I'm playing Kit Marlowe.
2. Is this your first go around at the Rorschach rodeo? If no what have you done for us before? If yes, what has surprised you the most about working for us?
It's my first time. I think the biggest and most pleasant surprise has been discovering so many talented young people in one place, making the kind of theater they want to see. Professional theater seems to me to be a business where everybody, but especially the young, must make their own opportunities. That's what I see happening here and it's extremely refreshing.
3. If this play were a Beatle which one would it be and why?
Funny you should ask that. In explaining to a few friends not steeped in Elizabethan drama who exactly this character is, I tried to field a few biographical questions without boring them: "So this character you're playing is a real person?" "Yeah, he was an Elizabethan playwright who died young." "So is that the same period as Shakespeare?" "Yeah, they were born the same year; he started writing a little sooner than Shakespeare did." "So was he not as good as Shakespeare?" "He initially made as big a splash as Shakespeare; that many consider Dr. Faustus to be a better play, structurally, than anything by Shakespeare; that he only wrote a handful of plays to Shakespeare's almost forty; that those plays Marlowe did write were all written before his thirtieth birthday, since he died before he could reach the mature age at which Shakespeare wrote most of his really great stuff (Lear, The Tempest, Macbeth, etc.); that in the time Shakespeare had had one career, Marlowe had had about five, including priest-in-training and agent On Her Majesty's Secret Service."
Seeing the attention wane, I boiled it down thus:"If Shakespeare were The Beatles, Marlowe would be The Rolling Stones."
4. What feature of Marlowe's London should Rorschach duplicate to really enhance the audience's experience?
The lack of sanitation is pretty key (a rich person owned more than one set of clothes and bathing was considered metrosexual); but I think that even more important than that is the sense of show. For all the filth, there was this really rather modern obsession with clothes, jewelery, getting your hair just right, even in the lowest classes. Wooden playhouses were painted to look like they were made of marble; rich people were more likely to perfume themselves to cover their stink than to actually wash the odor off. Add to that the fascinating fact of sumptuary laws— that if you were of a low class you couldn't wear certain fabrics, for example. For all the dress-up, the upperclasses were terrified of the growing threat of social mobility and, somewhat like the fascists after them, held people in place by badging them.

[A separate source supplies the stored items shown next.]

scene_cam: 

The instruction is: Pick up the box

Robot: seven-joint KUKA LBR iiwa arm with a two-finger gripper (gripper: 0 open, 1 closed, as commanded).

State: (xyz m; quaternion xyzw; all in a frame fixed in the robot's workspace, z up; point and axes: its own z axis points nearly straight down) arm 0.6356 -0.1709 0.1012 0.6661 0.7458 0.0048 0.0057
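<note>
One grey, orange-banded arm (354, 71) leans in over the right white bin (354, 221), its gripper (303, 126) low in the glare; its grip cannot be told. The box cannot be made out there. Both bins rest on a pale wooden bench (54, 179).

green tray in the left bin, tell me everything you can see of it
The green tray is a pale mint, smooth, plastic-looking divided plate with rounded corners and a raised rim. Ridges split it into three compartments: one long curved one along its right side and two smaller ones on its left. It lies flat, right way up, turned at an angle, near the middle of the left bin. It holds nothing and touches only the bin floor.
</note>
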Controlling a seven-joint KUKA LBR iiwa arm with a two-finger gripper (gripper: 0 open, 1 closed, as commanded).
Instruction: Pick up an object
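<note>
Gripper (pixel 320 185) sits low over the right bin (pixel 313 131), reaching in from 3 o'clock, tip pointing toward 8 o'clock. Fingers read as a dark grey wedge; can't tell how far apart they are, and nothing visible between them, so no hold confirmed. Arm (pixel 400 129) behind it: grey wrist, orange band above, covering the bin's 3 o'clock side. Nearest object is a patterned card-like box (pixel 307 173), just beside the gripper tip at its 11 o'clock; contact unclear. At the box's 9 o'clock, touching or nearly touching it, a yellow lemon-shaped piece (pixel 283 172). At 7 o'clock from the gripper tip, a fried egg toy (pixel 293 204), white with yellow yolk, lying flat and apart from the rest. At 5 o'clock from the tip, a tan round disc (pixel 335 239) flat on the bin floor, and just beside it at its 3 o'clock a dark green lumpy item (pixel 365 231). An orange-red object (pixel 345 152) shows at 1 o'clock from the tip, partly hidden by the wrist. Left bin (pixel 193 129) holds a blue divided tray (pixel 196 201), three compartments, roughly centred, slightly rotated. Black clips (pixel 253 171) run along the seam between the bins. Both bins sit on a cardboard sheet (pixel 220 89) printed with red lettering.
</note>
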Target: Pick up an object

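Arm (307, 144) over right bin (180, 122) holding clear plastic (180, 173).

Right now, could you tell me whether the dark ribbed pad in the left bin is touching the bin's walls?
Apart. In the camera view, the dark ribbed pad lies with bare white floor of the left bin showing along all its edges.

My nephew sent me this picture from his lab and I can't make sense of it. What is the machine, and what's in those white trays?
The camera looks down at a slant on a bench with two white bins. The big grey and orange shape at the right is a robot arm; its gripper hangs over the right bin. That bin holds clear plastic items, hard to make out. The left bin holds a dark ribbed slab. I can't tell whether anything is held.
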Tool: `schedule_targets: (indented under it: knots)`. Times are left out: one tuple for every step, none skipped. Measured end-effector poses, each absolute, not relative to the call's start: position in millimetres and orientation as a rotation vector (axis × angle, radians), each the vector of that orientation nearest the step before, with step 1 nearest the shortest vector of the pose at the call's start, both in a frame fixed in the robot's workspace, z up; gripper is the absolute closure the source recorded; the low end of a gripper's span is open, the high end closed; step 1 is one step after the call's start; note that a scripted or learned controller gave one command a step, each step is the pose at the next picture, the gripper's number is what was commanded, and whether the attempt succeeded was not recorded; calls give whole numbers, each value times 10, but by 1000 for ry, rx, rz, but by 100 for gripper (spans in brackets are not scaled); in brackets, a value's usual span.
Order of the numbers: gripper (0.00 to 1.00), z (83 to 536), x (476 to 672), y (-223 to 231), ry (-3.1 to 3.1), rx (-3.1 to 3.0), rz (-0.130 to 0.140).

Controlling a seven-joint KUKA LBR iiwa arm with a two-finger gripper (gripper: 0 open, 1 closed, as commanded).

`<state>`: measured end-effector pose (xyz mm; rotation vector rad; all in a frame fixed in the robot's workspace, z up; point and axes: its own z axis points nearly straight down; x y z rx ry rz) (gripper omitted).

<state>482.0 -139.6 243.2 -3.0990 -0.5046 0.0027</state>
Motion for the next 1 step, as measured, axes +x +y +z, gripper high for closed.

I think this all feeds into Kit Marlowe as Grimm writes him, as well as what we see in the real man's plays— both character and playwright love dress-up as a perverse act, and there's a suggestion in this play that when a society is overly rigid, perversity becomes a response to social injustice.
5. What was your best/worst haircut or body modification for a part ina play?
As is often the case, my best is also my worst: I recently had the very strange opportunity, at the somewhat under-ripe age of 24, to play Prospero in The Tempest. The design plan was intriguing to say the least: Ariel was played by three women, all dressed more or lessas Geishas; and Caliban was covered in what I can only describe as white bruises. The idea was that Prospero's magic left white marks, so my hands were painted white. The design for my character was a mix of Maori and Samurai: I was bare-chested beneath my magic garment, and one very spare inch of skin the director himself had tattooed me in SHARPIE! A dragon tattoo ran over my shoulder and up my neck; my armsand fingers were covered in Arabic incantations, and my face was covered in tribal-looking dots and curlicues. To say nothing of the old age make-up. The effect was pretty cool in my opinion, but it was hell to remove.
6. If you could go out for a wild night on the town with Kit Marlowe, where would you go and what would you do?
We'd start by loitering at the 7-11, inventing new curse words. Then we'd shoplift doublets, get drunk on large tankards of small beer at the bowling and bear-baiting alley, make the Pope dance the Watusi, nail our Penthouse Forum submission to the church door, get Raleigh fries from Elizaburger's, and end the night at the 24-hour footlocker, picking out goggles.
7. Can you think of worse way of being killed than being stabbed inthe eye? If so how?
Hot poker suppository, a la Edward the Second. Or being stabbed in both eyes, a la Stooges the Three.